▶ **DATASET CONTENT**
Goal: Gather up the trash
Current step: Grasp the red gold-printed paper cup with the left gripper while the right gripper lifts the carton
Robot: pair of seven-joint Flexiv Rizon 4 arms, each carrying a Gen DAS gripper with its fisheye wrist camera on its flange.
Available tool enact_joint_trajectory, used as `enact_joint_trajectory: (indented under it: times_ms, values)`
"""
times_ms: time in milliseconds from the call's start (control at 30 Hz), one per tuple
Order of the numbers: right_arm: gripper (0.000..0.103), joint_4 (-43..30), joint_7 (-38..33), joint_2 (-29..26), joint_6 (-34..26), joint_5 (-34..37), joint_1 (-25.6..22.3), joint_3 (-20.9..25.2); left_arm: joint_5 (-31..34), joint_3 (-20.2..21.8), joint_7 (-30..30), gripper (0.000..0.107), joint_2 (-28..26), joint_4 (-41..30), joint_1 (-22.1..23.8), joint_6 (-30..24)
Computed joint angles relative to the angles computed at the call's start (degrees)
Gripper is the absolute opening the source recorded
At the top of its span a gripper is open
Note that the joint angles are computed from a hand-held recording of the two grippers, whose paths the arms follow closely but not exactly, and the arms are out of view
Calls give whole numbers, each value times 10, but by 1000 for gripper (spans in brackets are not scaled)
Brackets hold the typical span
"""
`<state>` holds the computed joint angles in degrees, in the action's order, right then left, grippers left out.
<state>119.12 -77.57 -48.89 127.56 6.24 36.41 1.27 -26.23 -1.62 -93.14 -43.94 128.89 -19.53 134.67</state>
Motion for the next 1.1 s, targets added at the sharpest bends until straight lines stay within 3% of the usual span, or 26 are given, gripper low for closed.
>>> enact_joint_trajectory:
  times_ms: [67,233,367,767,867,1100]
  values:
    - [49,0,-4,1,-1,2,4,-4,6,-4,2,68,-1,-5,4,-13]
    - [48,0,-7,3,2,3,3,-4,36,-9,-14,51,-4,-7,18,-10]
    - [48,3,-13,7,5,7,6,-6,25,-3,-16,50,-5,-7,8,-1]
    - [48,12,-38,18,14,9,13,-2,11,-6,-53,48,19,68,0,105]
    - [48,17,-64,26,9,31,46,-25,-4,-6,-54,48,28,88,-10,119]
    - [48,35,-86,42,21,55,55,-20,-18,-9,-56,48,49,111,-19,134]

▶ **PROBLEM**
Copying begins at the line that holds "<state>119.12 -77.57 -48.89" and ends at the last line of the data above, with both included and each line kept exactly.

▶ **SOLUTION TO THIS TASK**
<state>119.12 -77.57 -48.89 127.56 6.24 36.41 1.27 -26.23 -1.62 -93.14 -43.94 128.89 -19.53 134.67</state>
Motion for the next 1.1 s, targets added at the sharpest bends until straight lines stay within 3% of the usual span, or 26 are given, gripper low for closed.
>>> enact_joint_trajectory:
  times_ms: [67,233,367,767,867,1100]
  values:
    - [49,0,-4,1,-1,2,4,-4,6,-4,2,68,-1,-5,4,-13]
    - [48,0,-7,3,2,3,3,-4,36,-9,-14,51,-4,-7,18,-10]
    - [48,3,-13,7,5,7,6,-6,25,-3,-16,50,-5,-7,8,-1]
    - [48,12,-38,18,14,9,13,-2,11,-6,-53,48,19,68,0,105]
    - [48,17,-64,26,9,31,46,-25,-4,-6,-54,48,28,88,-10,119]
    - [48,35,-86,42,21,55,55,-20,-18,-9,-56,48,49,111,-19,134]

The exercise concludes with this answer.